The team found a surprisingly high level of variation — about forty million among the fifteen strains. In other words, the genetic variation among the three sub-species of mice may be analogous to the genetic variation between humans and chimpanzees. “To us, mice don’t look that different,” Pardo-Manuel de Villena says. “But they are different.”

Pardo-Manuel de Villena’s team found almost five times more variation than a competing studying using the same data. That’s because his team analyzed the DNA data in a different way, he says, sequencing multiple mouse strains at many locations in their DNA. The competing study used an old model that is disproved by the more recent and comprehensive data, he says.

But of the forty million variations found, most were not present in the strains of mice that are commonly used in labs.
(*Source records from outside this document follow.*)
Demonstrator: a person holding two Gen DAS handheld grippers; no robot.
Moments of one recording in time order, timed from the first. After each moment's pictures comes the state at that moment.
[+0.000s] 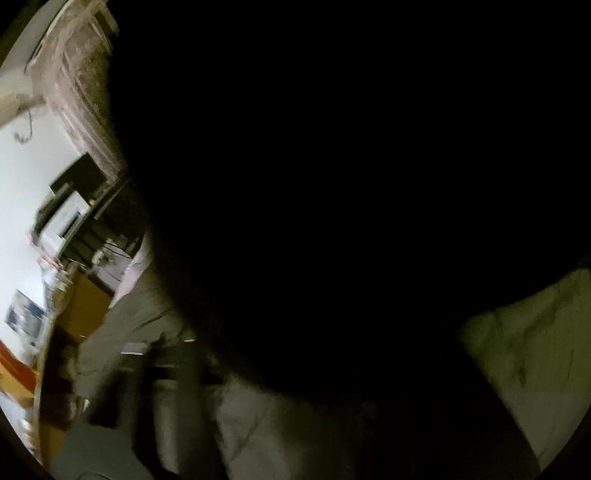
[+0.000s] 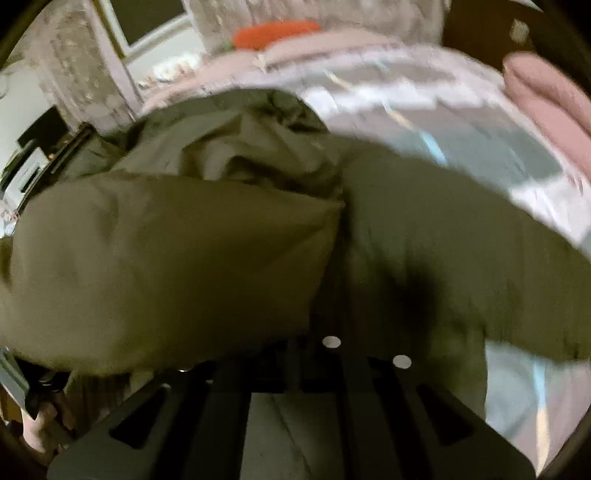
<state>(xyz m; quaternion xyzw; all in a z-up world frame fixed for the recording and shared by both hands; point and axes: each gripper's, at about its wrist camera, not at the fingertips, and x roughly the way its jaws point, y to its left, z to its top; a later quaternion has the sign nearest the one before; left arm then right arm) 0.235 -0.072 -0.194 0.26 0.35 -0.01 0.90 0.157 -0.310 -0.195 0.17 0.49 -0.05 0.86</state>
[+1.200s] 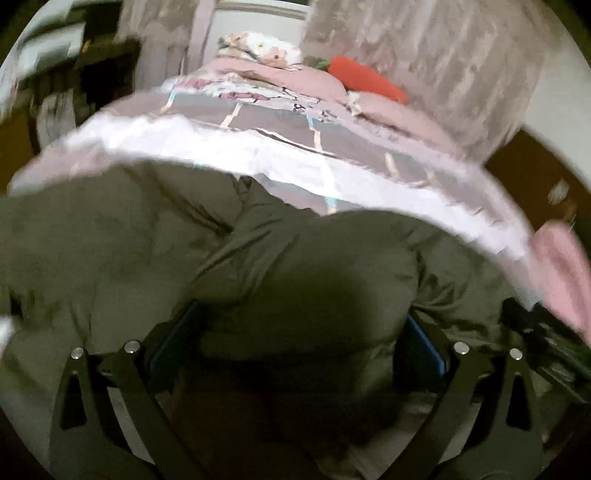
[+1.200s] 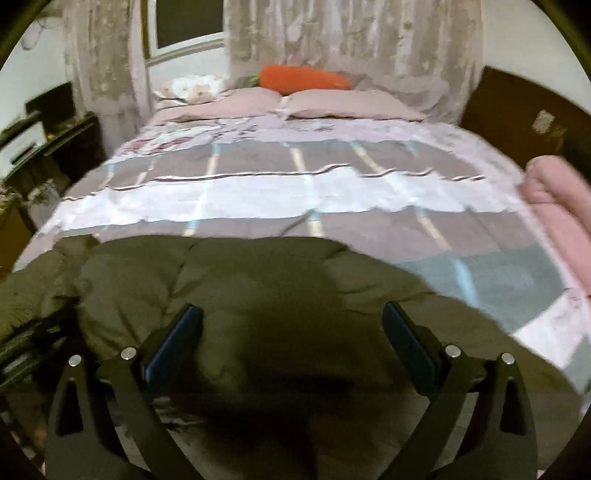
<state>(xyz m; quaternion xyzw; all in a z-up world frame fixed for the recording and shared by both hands) 0.329 -0.038 -0.194 -0.08 0.39 -0.05 0.92 0.305 -0.289 -0.180 0.03 0.38 -0.03 0.92</state>
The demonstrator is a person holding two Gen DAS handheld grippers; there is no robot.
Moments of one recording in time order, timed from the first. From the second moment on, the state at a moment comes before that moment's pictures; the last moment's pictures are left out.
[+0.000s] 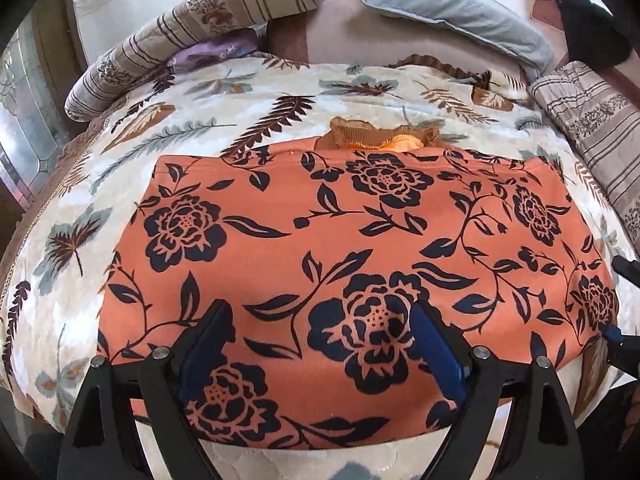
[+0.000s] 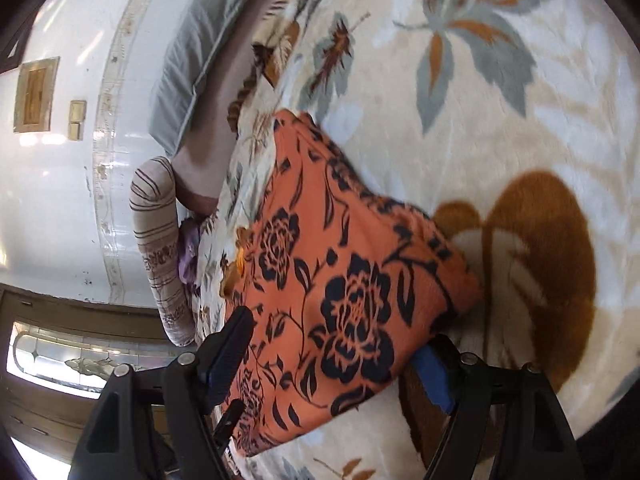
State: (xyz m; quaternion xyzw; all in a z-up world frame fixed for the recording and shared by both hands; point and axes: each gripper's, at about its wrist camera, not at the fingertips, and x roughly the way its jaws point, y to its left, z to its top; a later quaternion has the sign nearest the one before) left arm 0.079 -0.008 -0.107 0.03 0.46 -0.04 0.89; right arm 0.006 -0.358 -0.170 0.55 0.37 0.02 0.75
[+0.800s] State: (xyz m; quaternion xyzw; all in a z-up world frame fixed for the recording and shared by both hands) left arm 0.083 -0.014 -0.125 0.07 0.47 -0.04 0.88; right arm 0.036 -0.347 -0.161 0.46 0.39 0.01 0.80
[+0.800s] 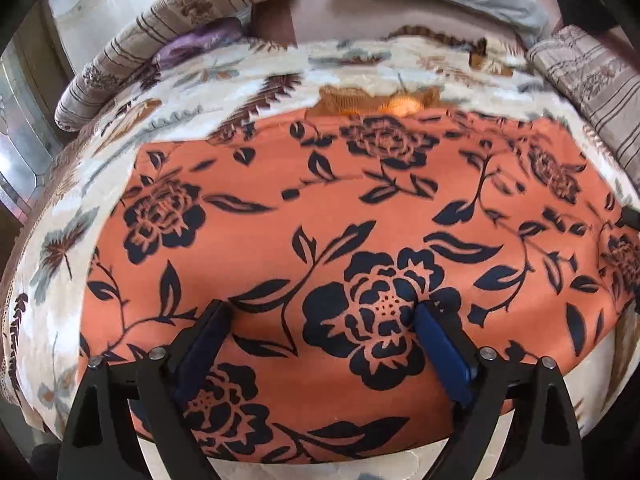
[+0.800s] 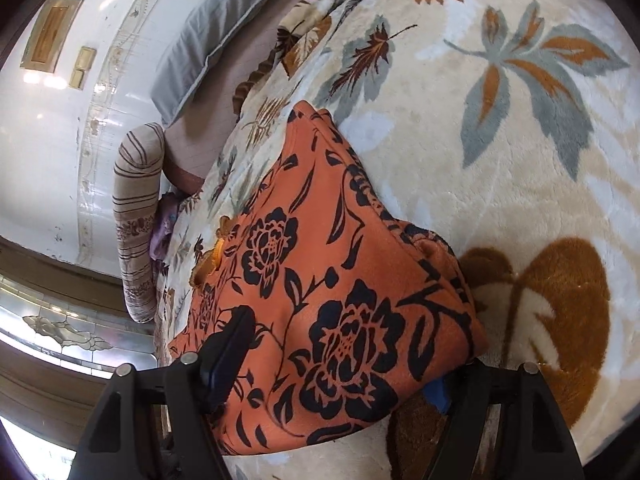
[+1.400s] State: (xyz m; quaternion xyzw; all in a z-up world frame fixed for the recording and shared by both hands) left arm 0.079 -0.026 -0.130 0.07 0.49 -0.06 0.86; right arm 0.035 -0.355 -0.166 0.44 0.42 0.00 0.80
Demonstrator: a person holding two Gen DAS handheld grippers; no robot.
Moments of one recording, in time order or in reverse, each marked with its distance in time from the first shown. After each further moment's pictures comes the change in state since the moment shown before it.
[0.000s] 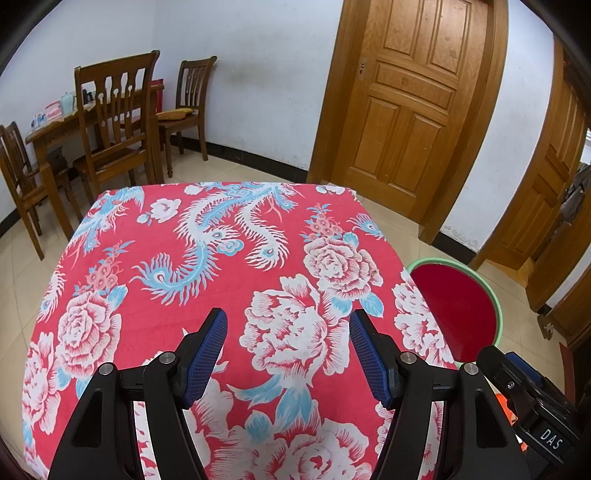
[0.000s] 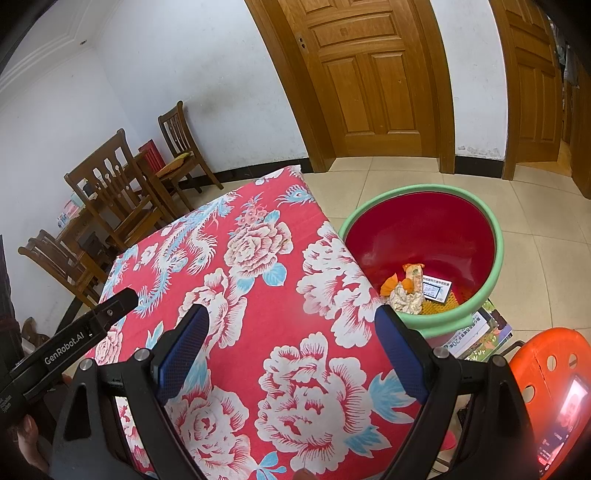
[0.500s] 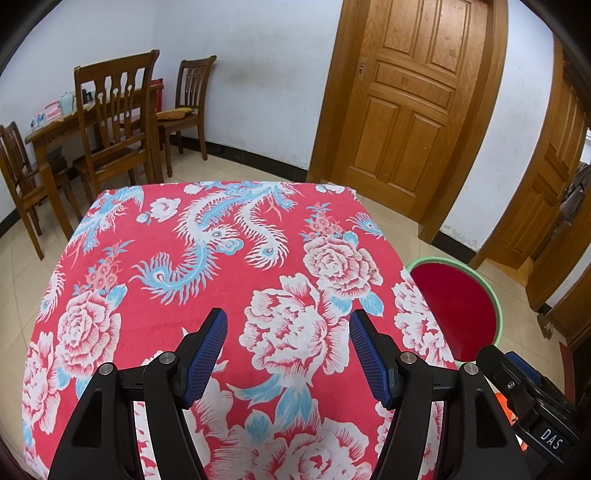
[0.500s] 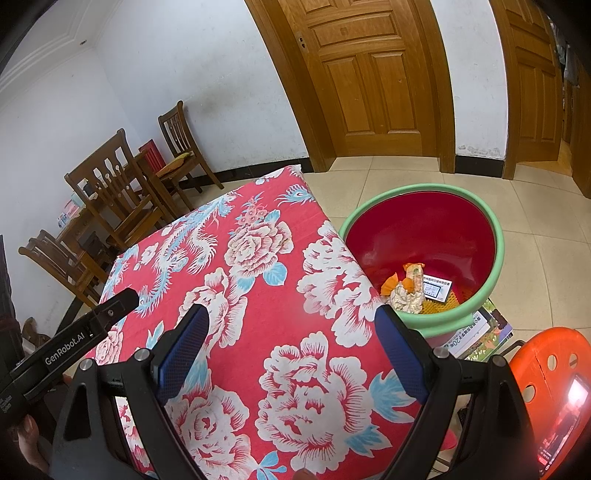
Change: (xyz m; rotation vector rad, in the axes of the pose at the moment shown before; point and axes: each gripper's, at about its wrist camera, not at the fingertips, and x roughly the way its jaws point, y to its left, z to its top) left arm 0.000 0.000 0.000 0.000 0.000 0.000; right arm 0.000 0.000 0.001 0.001 0.002 0.001
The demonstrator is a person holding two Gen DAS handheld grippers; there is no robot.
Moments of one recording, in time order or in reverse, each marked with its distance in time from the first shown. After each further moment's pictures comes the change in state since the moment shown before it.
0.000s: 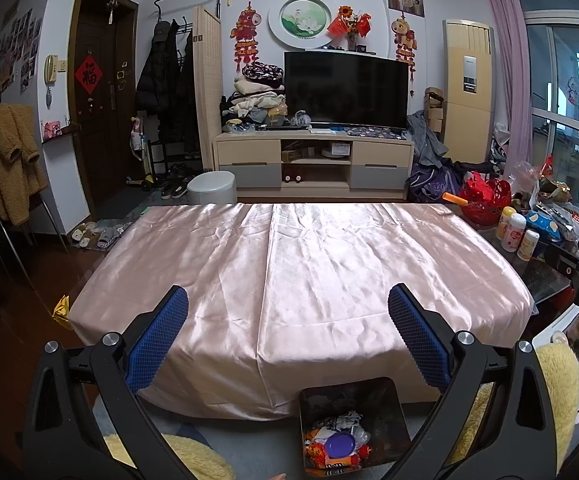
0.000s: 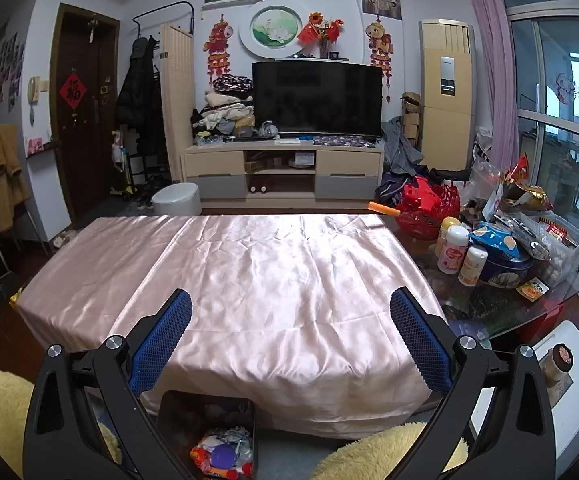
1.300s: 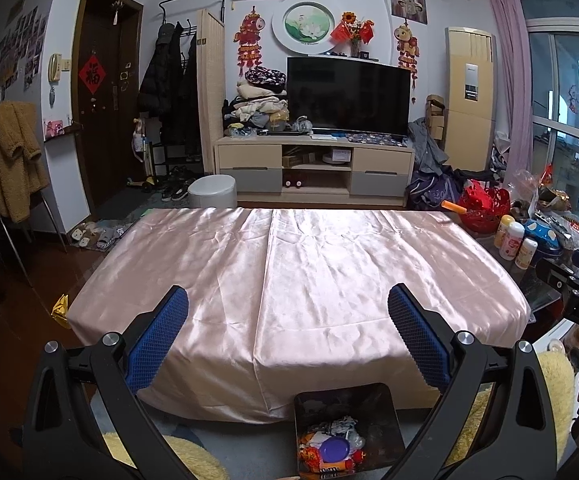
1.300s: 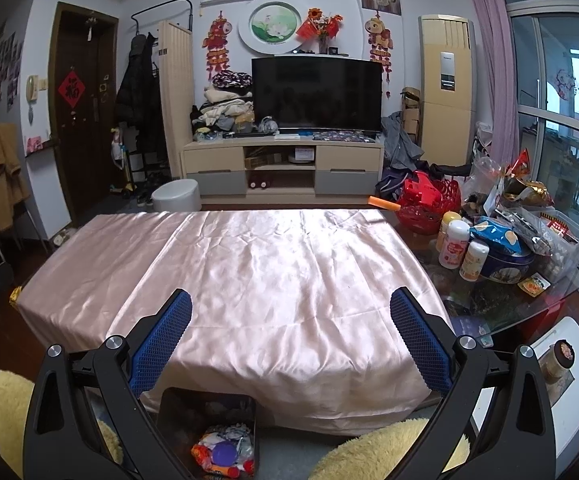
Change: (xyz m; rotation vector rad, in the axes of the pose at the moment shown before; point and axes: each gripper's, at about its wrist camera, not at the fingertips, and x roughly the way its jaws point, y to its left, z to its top) left arm -0.004 -0.006 -0.002 -0.018 -0.015 0.006; right arm 0.003 -0.001 -0.001 0.006 0.020 0.002
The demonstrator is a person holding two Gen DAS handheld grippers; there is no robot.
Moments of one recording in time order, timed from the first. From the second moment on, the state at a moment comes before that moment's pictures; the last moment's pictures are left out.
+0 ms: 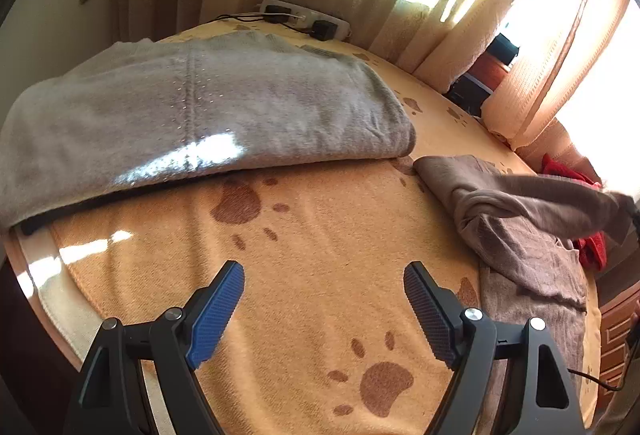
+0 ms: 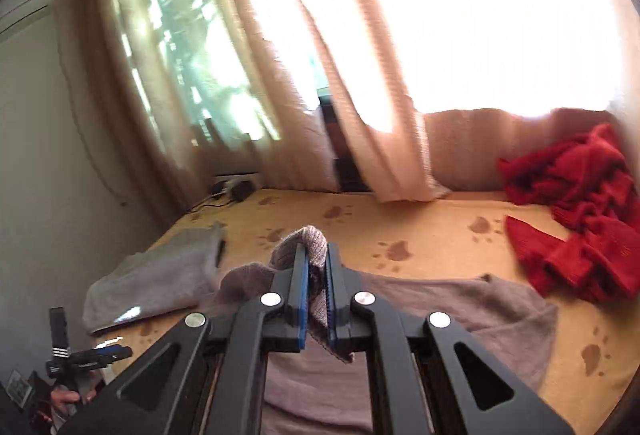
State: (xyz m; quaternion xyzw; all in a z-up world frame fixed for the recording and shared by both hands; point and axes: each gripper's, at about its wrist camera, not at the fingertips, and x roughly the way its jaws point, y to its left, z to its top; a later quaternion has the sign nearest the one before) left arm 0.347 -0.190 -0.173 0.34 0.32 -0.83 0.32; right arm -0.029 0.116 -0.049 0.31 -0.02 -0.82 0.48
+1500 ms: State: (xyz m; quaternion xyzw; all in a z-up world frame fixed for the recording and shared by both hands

Wild-derived mice contained ten times more genetic variation than classic lab mice, Pardo-Manuel de Villena says, and the genetic disparity between strains implies that existing genetic research involving lab mice has limited applicability.

Not all research on lab mice is problematic, though. Classic lab mice are still useful for studying diseases that affect one gene at a time, such as cystic fibrosis. But the findings point out the need for “a new population of mice that has more diversity,” Pardo-Manuel de Villena says.

The “model” model

Pardo-Manuel de Villena and scientists at several other universities are working to fill that need, creating new strains of lab mice specialized for complex disease research — strains that maximize the amount of diversity.

The group, called the Complex Trait Consortium, mixed classical and wild mouse strains together and bred a new model called the Collaborative Cross. Each progeny has a “checkerboard of variation,” says David Threadgill, a Carolina researcher involved with the Collaborative Cross. He says the group plans to produce a thousand highly diverse, highly randomized mouse strains. In two years they will have about half of the strains developed, he says, but some strains are already under evaluation in cancer-related studies.

In time Threadgill hopes the new mouse strains become a genetic reference population, so they can be used as a common denominator to support data integration from all types of biomedical research. The Complex Trait Consortium has a long way to go — 95 percent of all mouse research has involved descendants of the European fancy mice.

But Pardo-Manuel de Villena says that scientists are starting to warm up to the idea of a new type of mouse model for research.

“People have come to realize the severe limitations of classical mouse strains for genetic studies,” he says. “And they’re beginning to see the very, very large pool of genetic variation in the mouse that can be tapped by using wild-derived strains.”

Sarah Whitmarsh was a student who formerly contributed to Endeavors.

Fernando Pardo-Manuel de Villena is an associate professor in the Department of Genetics. His study was published in the online version of Nature Genetics in July 2007. The National Institute of General Medical Sciences, part of the National Institutes of Health, funded his research.

David Threadgill is an associate professor in the Department of Genetics. The Collaborative Cross receives funding from the Ellison Medical Foundation and from the National Institutes of Health.